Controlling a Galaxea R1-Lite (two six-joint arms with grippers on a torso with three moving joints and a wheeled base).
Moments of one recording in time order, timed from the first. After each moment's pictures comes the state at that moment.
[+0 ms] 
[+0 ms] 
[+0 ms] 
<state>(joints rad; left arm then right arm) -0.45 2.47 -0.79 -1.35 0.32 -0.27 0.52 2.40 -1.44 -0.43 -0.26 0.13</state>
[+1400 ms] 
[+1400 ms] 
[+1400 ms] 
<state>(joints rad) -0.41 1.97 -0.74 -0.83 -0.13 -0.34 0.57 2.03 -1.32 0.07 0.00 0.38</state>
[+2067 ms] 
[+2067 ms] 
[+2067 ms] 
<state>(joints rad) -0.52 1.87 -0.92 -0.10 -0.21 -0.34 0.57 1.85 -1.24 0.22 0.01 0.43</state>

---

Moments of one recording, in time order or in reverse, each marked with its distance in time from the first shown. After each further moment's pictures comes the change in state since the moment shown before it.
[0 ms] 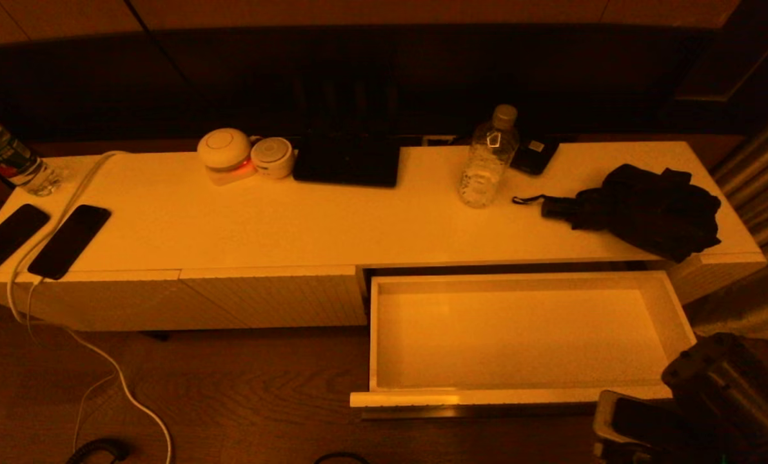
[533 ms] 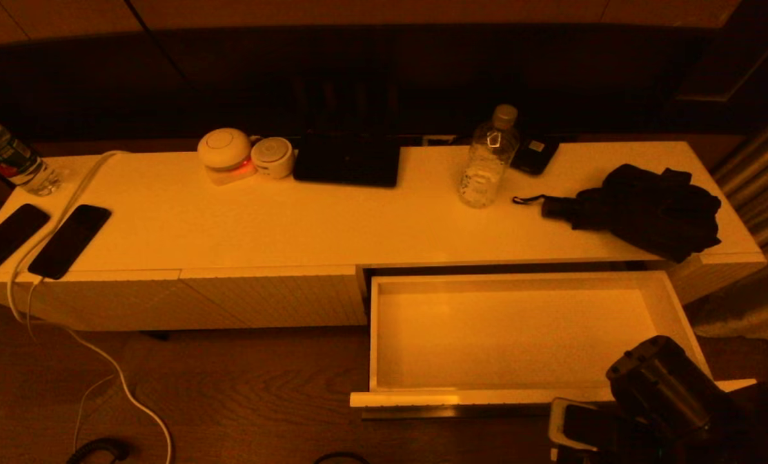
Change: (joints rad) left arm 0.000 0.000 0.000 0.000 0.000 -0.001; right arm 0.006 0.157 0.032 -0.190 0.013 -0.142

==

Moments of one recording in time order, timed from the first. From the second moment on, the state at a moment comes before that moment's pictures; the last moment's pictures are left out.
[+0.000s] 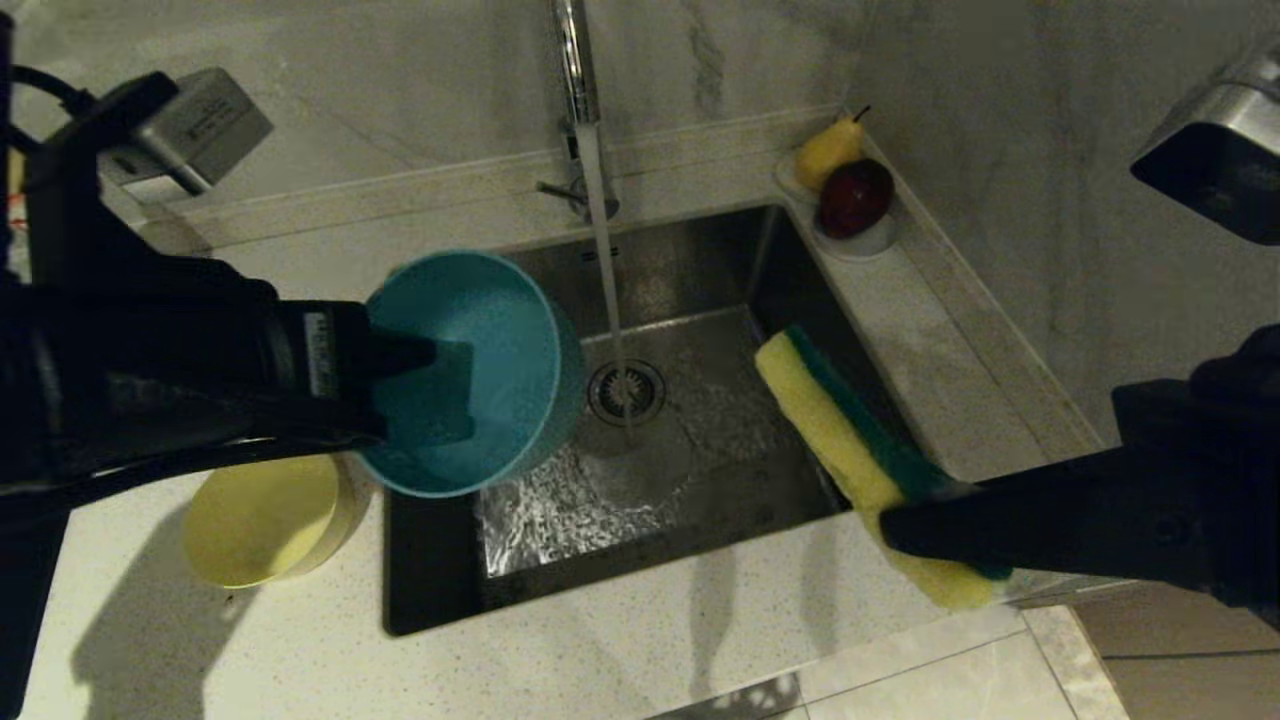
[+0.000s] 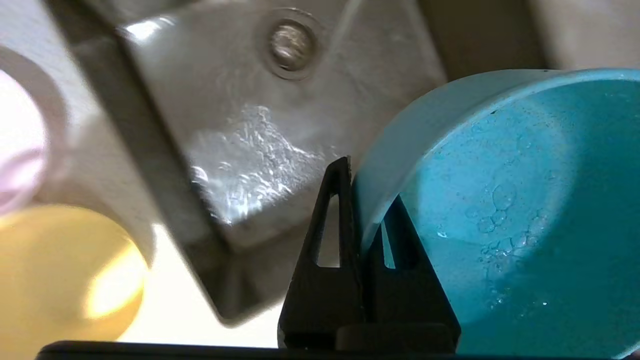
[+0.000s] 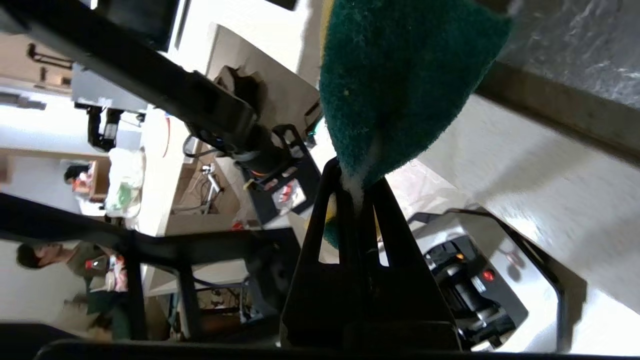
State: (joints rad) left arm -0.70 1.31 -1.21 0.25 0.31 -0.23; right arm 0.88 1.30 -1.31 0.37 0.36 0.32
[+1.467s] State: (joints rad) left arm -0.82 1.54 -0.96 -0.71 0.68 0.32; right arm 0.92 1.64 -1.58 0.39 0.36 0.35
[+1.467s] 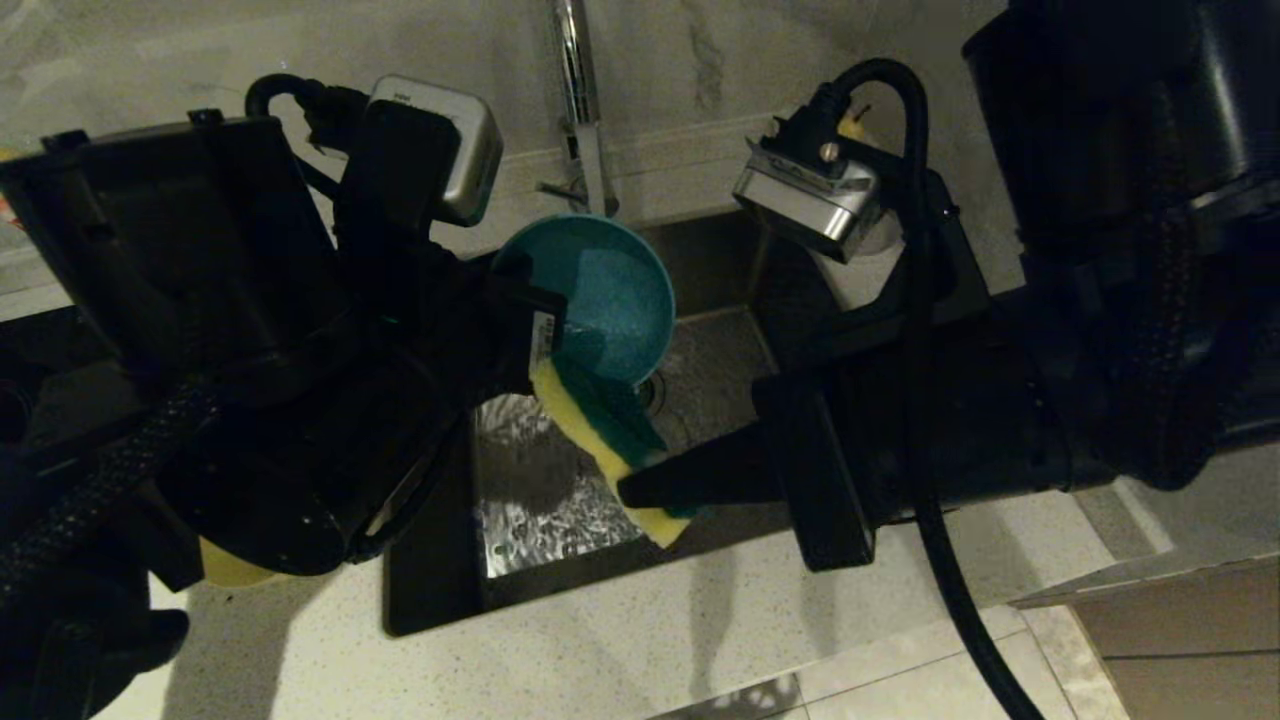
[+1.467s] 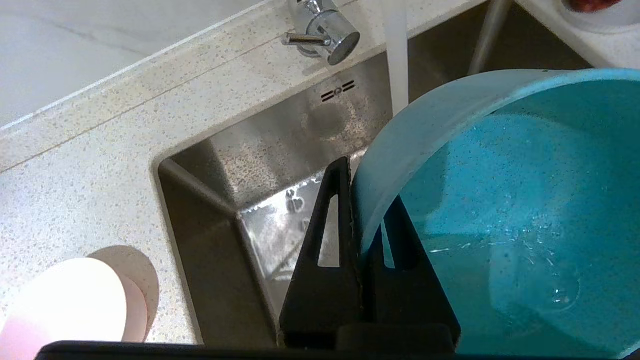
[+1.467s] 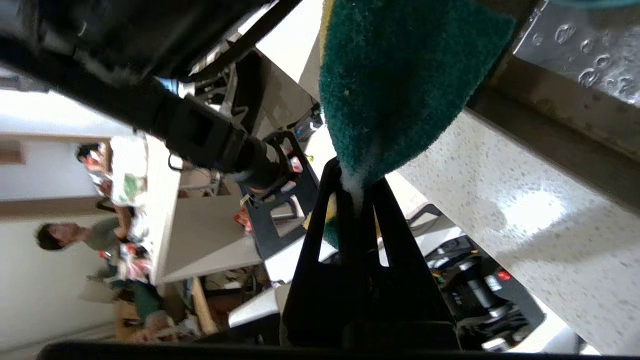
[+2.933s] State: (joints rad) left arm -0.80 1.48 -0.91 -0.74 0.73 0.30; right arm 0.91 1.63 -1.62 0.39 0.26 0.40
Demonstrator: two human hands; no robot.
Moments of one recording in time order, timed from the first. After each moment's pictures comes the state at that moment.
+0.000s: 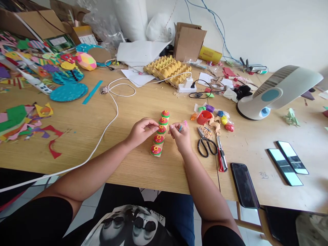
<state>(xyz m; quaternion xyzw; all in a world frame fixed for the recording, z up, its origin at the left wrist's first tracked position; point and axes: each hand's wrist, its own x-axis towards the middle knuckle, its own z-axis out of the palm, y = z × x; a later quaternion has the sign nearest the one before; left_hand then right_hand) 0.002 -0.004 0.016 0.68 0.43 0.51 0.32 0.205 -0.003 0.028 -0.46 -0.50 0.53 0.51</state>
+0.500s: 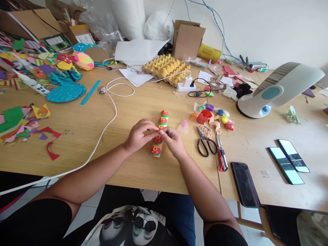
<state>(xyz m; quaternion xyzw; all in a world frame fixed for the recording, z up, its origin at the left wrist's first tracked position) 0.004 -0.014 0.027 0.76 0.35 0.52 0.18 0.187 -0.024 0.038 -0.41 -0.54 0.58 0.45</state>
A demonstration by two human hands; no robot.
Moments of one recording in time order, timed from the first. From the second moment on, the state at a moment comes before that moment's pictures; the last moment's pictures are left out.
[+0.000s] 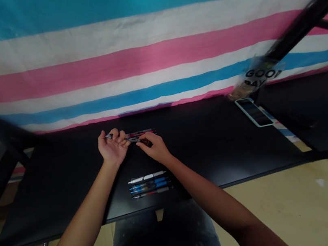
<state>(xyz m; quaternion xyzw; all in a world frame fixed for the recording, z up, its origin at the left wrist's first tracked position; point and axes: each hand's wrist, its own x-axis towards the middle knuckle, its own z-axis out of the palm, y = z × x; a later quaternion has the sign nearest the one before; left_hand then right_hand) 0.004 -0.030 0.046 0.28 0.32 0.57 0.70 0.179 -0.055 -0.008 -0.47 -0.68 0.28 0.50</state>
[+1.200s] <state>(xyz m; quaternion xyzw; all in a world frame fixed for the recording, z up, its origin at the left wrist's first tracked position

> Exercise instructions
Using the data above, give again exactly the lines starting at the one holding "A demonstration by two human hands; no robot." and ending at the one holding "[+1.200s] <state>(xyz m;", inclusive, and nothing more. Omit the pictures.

> Answer
A demonstration by two human hands; no robot.
Moments of one recording in time order, timed from the first. From the second moment on, the state at a moment comes before that moment's pictures; the last moment's pictures are left out.
[+0.000s] 
<state>(xyz m; quaternion xyzw; all in a world frame fixed for the recording, z up, its origin at the left wrist's first tracked position; point and axes: each hand's wrist, its own x-axis towards the middle knuckle, its own z-axis out of the palm, y = z × x; a later quaternion has the sign nearest the one before; left_hand then right_hand) 0.004 -0.030 0.046 0.28 0.32 0.57 0.70 0.179 -0.055 -0.008 -0.47 -0.68 0.28 0.50</state>
[+1.200s] <state>(xyz m; quaternion xyzw; all in a world frame fixed for the recording, z up, its origin at the left wrist's first tracked position

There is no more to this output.